Architectjre X-MPs main improvement over the Cray-1 was that it was a parallel vector processor. It housed two CPUs in a mainframe that was identical in outside appearance to the Cray The X-MP initially supported 2 million bit words of memory in 16 banks.

This configuration was first used for Cray Researchs UNIX port, inimproved models of the X-MP were announced, consisting of one, two, and four-processor systems with 4 and 8 million word configurations.

Cray-1 — The Cray-1 was a supercomputer designed, manufactured and marketed by Cray Research. The first Cray-1 system was installed at Los Alamos National Laboratory in and it went on to one of the best known. From to Seymour Cray of Control Data Corporation worked on the CDC, the was essentially made up of four s in a box with an additional special mode that allowed them to operate lock-step in a SIMD fashion.

In fact the main processor of the STAR had less performance than thebythe had reached a dead end, the machine was so incredibly complex that it was impossible to get one working properly.

Even a single faulty h3e would render the machine non-operational, Cray went to William Norris, Control Datas CEO, saying that a redesign from scratch was needed. At the time the company was in financial trouble, and with the STAR in the pipeline as well. The company expected to sell perhaps a dozen of the machines, and set the selling price accordingly, the machine made Seymour Cray a celebrity and his company a success, lasting until the supercomputer crash in the early s.

Based on a recommendation by William Perrys study, the NSA purchased a Cray-1 for theoretical research in cryptanalysis. As a comparison standpoint, the processor in a typical smartphone performs at roughly 1 GFLOPS, typical scientific workloads consist of reading in large data sets, transforming them in some way and then writing them back out again. Normally the transformations being applied are identical across all of the points in the set.

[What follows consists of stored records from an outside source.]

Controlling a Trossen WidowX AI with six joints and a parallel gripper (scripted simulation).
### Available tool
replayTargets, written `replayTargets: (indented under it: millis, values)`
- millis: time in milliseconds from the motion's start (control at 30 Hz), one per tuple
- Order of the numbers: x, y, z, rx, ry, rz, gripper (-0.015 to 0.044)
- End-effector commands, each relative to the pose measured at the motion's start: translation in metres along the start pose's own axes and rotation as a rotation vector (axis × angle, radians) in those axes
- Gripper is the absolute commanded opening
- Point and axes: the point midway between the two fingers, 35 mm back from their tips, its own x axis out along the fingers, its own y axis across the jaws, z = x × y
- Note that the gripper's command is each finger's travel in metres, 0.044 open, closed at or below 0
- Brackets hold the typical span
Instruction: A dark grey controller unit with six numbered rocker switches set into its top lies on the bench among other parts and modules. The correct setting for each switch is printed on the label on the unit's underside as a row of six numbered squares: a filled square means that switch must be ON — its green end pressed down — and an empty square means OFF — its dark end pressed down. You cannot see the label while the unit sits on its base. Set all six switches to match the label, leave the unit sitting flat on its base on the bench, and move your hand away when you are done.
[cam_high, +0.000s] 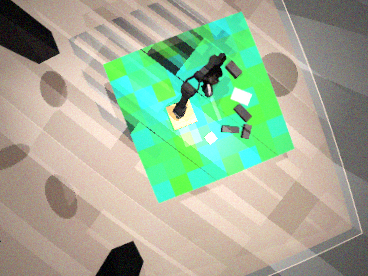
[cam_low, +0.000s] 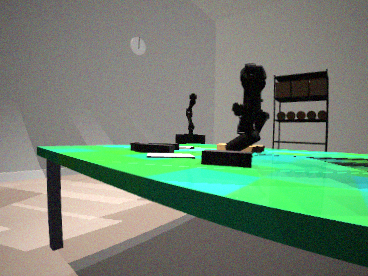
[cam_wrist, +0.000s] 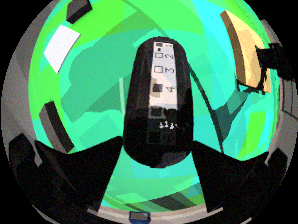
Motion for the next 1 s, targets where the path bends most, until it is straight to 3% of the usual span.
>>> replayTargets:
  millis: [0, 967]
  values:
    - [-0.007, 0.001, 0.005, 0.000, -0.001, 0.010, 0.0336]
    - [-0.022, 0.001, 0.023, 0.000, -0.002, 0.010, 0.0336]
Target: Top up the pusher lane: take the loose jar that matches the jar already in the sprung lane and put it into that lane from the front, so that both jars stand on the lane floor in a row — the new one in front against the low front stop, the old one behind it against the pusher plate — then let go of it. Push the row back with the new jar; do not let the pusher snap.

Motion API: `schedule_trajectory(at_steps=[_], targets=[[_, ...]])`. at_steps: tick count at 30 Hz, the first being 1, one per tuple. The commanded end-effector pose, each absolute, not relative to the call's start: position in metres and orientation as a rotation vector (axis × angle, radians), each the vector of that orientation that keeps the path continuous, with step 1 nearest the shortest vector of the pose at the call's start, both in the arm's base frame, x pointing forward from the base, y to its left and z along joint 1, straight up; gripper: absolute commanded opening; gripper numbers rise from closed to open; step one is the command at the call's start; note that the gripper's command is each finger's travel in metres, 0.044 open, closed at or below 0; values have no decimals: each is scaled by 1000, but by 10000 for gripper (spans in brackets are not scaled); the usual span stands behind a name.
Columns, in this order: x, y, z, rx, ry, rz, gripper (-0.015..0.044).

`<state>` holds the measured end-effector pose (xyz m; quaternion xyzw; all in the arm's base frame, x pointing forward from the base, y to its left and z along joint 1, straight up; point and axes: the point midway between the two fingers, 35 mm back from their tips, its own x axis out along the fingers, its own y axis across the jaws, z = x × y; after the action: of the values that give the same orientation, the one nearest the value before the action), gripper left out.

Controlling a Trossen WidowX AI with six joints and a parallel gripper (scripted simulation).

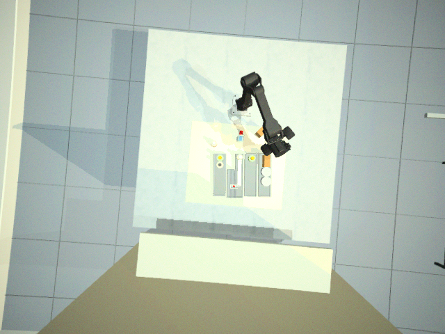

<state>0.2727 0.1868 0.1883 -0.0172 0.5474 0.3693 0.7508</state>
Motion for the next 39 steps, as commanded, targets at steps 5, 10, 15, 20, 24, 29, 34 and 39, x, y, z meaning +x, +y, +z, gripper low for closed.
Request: schedule_trajectory(at_steps=[5,10,15,20,24,29,34,39], targets=[[318,60,163,-37,1267,454,440],[317,-16,151,-23,1333,267,440],[298,-90,141,4,1416,97,440],[261,-158,133,48,1513,-55,440],[248,-188,131,67,1548,-101,440],[248,-188,131,67,1548,-101,440],[248,-189,104,67,1548,-101,440],[248,-188,96,67,1548,-101,440]])
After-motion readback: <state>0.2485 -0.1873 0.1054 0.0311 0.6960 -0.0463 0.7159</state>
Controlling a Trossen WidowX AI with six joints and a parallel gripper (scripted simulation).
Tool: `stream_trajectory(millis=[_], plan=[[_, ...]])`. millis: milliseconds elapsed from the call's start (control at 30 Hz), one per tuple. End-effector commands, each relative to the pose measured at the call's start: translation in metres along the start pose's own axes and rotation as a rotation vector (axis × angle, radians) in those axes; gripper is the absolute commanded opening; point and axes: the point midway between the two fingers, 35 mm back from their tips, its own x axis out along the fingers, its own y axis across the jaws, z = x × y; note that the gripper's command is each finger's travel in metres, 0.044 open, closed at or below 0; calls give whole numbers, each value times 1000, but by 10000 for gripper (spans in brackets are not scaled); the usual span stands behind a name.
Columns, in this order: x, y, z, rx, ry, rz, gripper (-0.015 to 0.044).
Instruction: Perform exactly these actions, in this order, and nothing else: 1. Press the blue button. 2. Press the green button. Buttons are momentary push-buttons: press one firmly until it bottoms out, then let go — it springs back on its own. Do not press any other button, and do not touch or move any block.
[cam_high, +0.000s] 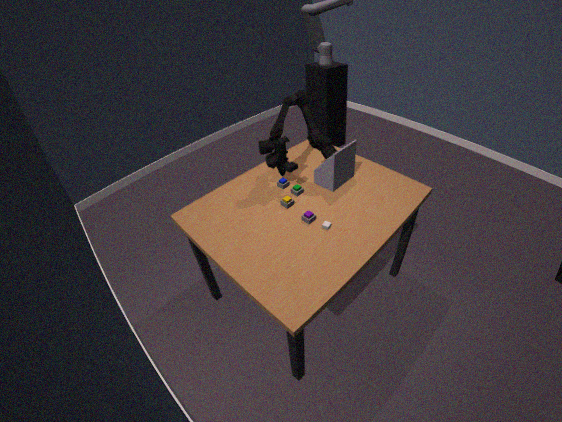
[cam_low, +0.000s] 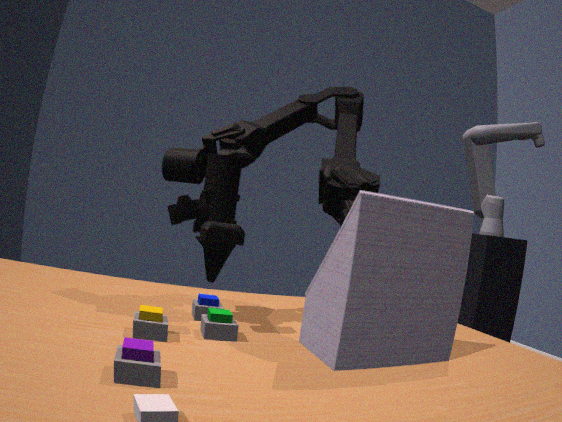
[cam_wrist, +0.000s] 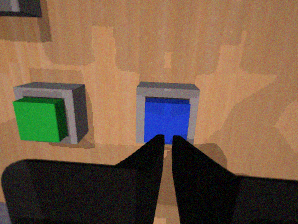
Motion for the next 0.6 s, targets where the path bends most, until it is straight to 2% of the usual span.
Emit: stream_trajectory(millis=[0, 567], plan=[[1, 1, 0, -6, -2, 3, 20], [27, 1, 1, -6, -1, 4, 20]])
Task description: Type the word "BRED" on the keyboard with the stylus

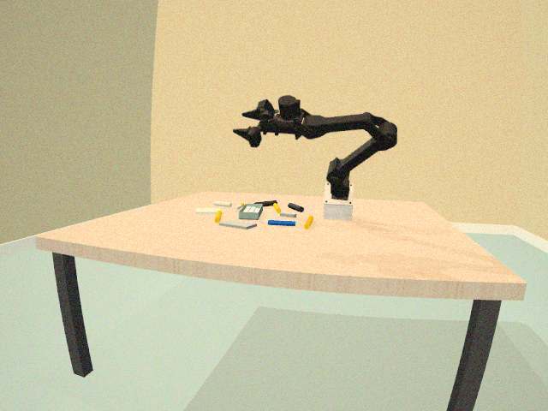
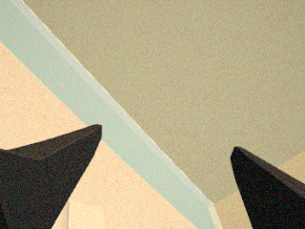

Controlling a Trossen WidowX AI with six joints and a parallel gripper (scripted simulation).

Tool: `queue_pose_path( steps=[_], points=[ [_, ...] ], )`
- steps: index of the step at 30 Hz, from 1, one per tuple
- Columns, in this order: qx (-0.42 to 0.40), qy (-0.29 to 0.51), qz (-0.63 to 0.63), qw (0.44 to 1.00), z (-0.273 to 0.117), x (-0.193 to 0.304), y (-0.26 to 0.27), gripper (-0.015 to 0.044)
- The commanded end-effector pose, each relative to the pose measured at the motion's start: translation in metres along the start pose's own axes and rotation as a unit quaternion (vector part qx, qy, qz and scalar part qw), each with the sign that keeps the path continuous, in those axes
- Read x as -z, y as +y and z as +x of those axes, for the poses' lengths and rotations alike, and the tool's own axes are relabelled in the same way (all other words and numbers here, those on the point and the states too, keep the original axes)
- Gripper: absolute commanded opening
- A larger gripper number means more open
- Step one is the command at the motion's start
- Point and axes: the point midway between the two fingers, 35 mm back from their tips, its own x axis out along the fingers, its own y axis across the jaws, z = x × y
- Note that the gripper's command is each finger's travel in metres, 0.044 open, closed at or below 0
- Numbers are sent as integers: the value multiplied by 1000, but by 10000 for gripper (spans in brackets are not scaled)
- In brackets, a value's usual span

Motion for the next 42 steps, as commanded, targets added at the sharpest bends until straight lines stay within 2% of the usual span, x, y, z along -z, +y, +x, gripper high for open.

Cray-2 — The Cray-2 is a supercomputer with four vector processors built with emitter-coupled logic and made by Cray Research starting in With the successful launch of arcchitecture famed Cray-1, Seymour Cray turned to the design of its successor.

By he had become fed up with management interruptions in what was now a large company, and as he had done in the past, decided to resign his management post and move to form a new lab.

Working as an independent consultant at these new Cray Labs, he put together a team and this Lab would later close, rachitecture a t3s later a new facility in Colorado Springs would open. Unfortunately the density needed to achieve this cycle time led to the machines downfall, one solution to this problem, one that most computer vendors had already moved to, was to use integrated circuits instead of individual components.